The government responded by filing a criminal complaint against Calvo, charging him with sedition, incitement to crime, obstruction of workers' rights, and usurping the rights of the people. Meanwhile, merchants who had been unable to work during the blockades began filing their own complaints against the civic committees. The political temperature kept rising. In La Paz, Mayor Iván Arias Durán called for a massive march on Wednesday to protest what he termed "political persecution." In Santa Cruz, Mayor Luis Fernando Camacho—a figure who had played a central role in the 2019 coup—added his voice to the call for continued mobilization.

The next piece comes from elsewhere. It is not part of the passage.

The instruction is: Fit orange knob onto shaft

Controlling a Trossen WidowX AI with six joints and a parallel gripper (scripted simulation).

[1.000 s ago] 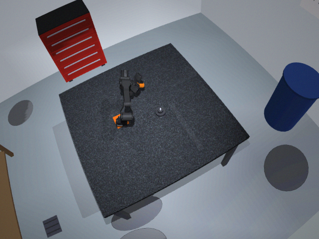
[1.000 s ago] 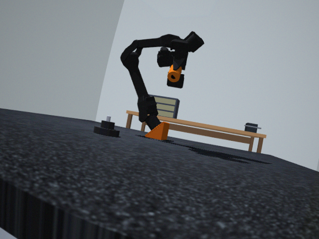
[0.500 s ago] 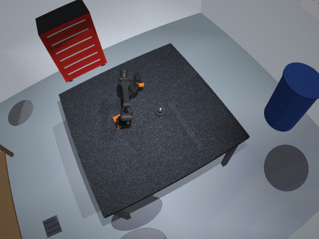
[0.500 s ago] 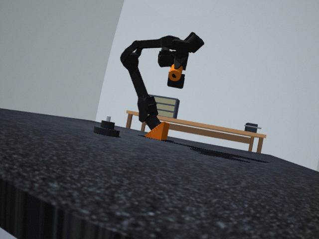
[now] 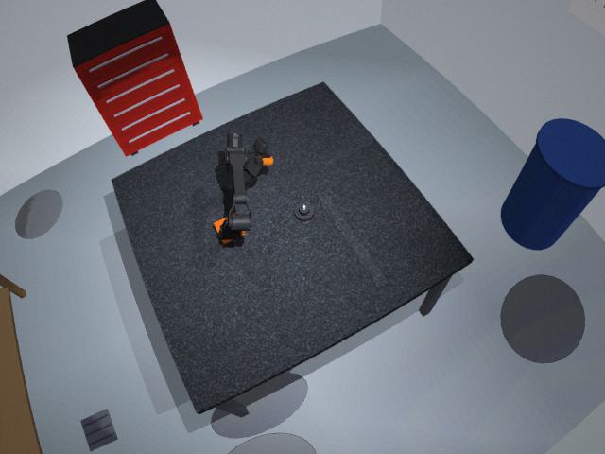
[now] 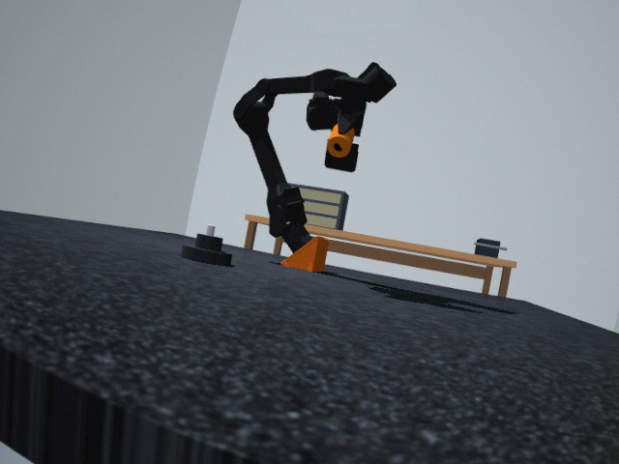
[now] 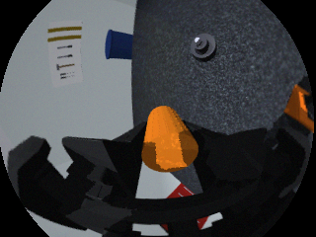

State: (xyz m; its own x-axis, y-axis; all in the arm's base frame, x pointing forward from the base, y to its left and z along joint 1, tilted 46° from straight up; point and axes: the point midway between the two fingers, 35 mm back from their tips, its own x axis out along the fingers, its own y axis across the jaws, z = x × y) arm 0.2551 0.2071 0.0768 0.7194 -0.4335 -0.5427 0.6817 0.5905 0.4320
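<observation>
My gripper tip is 60 mm short of the round black pedestal, 170 mm to the left of it and 200 mm above it. Also, from my gripper tip: orange knob: 30 mm behind, 20 mm above.
</observation>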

The government, led by the Movement Toward Socialism party, interpreted the refusal to end protests as evidence of a new coup attempt in the making, a replay of the instability that preceded Morales's ouster two years earlier. The repeal of the law, which should have been a victory for the opposition, instead became a waypoint in what both sides now framed as an existential struggle for control of the country. The question hanging over Bolivia was no longer about money laundering or informal workers—it was whether the government could survive the pressure, and whether the opposition would accept any concession short of a change in power.
Notable Quotes
Listening to the demands of the Bolivian people, we have decided to abrogate Law 1386 so that there is no pretext for continuing to wound, mistreat, and paralyze our economy.— President Luis Arce
The blockades have to keep intensifying. We are used to the government's lies.— Rómulo Calvo, Santa Cruz Civic Committee president
The Hearth Conversation Another angle on the story
Why did a law about money laundering spark nine days of national paralysis? That seems like a technical issue, not a street-level crisis.
Because in Bolivia, informal work is everywhere—street vendors, small traders, people moving money through networks that don't touch banks. The law looked like it would drag all of them into financial surveillance, and they saw it as the government weaponizing bureaucracy against the poor.
But the government said it was targeting the wealthy and illegal flows. Why didn't people believe that?
Because the law allowed the president to change the rules by decree, without going back to Congress. In a country with a recent history of coups and power grabs, that kind of discretionary power reads as a threat, not a promise.
So the government repealed it. Shouldn't that have ended the protests?
It should have, but it didn't. The civic committees kept the blockades going, saying the law was never really the point—they were after something bigger. That's when you know a protest has shifted from a specific demand to a test of power.
What does the government think is happening now?
They see it as a coup attempt in slow motion, echoing 2019. They're filing sedition charges against opposition leaders. Both sides are now locked in a narrative about survival, not policy.
And the people caught in the middle?
Merchants who couldn't work, a campesino who died, dozens injured. The blockades don't distinguish between the powerful and the powerless.